▶ PROBLEM STATEMENT
Lines below containing the word "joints" should be copied out.

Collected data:

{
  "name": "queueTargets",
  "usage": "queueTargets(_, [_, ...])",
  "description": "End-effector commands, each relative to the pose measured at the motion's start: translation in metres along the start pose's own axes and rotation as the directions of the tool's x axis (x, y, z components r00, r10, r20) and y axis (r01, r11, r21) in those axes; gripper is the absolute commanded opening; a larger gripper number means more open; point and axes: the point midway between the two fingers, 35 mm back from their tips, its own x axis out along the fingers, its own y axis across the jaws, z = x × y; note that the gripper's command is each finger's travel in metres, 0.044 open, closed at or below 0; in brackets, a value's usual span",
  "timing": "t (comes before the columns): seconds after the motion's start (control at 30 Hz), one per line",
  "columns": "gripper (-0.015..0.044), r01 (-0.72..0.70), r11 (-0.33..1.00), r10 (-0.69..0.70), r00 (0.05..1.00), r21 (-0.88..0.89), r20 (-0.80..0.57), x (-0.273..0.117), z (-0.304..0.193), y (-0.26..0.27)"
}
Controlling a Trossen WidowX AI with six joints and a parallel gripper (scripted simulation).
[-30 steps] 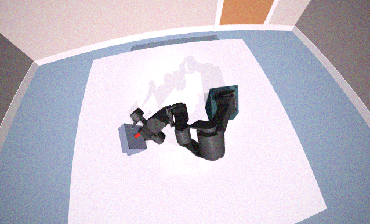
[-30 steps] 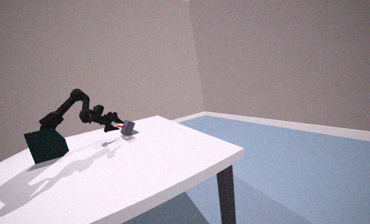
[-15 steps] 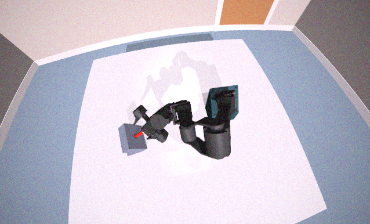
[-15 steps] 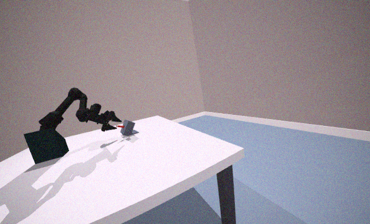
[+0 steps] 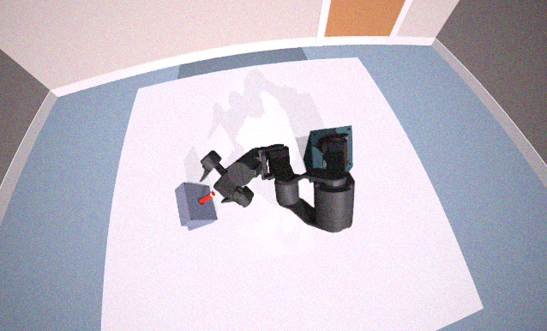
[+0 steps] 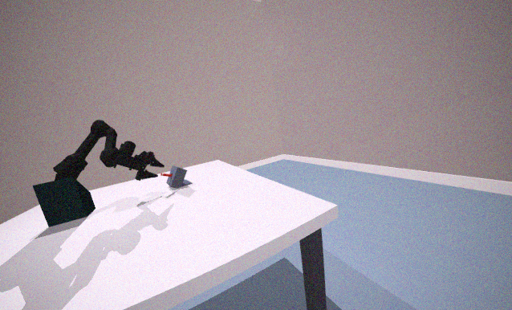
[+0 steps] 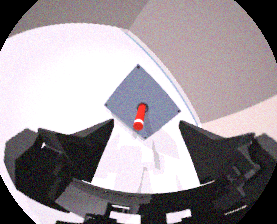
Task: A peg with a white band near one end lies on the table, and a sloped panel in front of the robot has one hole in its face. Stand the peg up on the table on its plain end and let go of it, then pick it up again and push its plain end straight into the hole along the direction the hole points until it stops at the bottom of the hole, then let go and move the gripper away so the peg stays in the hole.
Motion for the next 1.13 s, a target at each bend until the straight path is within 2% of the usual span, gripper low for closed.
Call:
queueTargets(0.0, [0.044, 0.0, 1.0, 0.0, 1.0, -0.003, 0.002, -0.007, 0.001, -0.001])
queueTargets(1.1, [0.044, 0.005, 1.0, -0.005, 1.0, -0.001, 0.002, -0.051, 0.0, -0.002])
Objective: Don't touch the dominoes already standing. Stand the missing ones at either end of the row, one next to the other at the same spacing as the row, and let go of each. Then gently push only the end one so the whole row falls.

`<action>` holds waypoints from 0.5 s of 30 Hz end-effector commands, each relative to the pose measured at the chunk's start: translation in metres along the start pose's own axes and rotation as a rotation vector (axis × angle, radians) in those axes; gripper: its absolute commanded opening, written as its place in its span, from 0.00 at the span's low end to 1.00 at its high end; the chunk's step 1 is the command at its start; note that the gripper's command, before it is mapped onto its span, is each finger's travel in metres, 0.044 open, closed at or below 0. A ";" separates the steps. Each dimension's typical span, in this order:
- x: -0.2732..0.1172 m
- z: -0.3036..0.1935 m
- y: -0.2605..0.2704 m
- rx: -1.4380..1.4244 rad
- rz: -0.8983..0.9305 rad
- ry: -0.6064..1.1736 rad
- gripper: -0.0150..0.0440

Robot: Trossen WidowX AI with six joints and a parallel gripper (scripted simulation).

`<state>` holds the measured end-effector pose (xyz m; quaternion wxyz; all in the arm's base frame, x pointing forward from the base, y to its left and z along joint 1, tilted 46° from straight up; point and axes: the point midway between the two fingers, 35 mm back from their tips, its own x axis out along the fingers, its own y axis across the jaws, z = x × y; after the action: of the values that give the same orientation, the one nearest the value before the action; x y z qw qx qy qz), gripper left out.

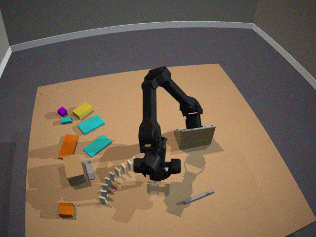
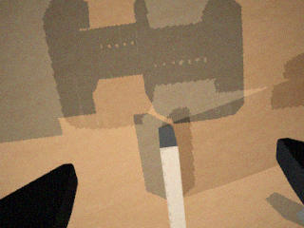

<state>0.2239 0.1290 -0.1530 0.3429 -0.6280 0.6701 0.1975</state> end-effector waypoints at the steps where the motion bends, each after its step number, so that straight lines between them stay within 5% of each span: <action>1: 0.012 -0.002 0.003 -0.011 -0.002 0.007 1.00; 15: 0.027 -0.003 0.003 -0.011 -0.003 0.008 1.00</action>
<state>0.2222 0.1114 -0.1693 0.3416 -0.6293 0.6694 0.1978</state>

▶ EXERCISE SOLUTION
Controlling a Trossen WidowX AI with six joints and a parallel gripper (scripted simulation).
Robot: Trossen WidowX AI with six joints and a parallel gripper (scripted simulation).

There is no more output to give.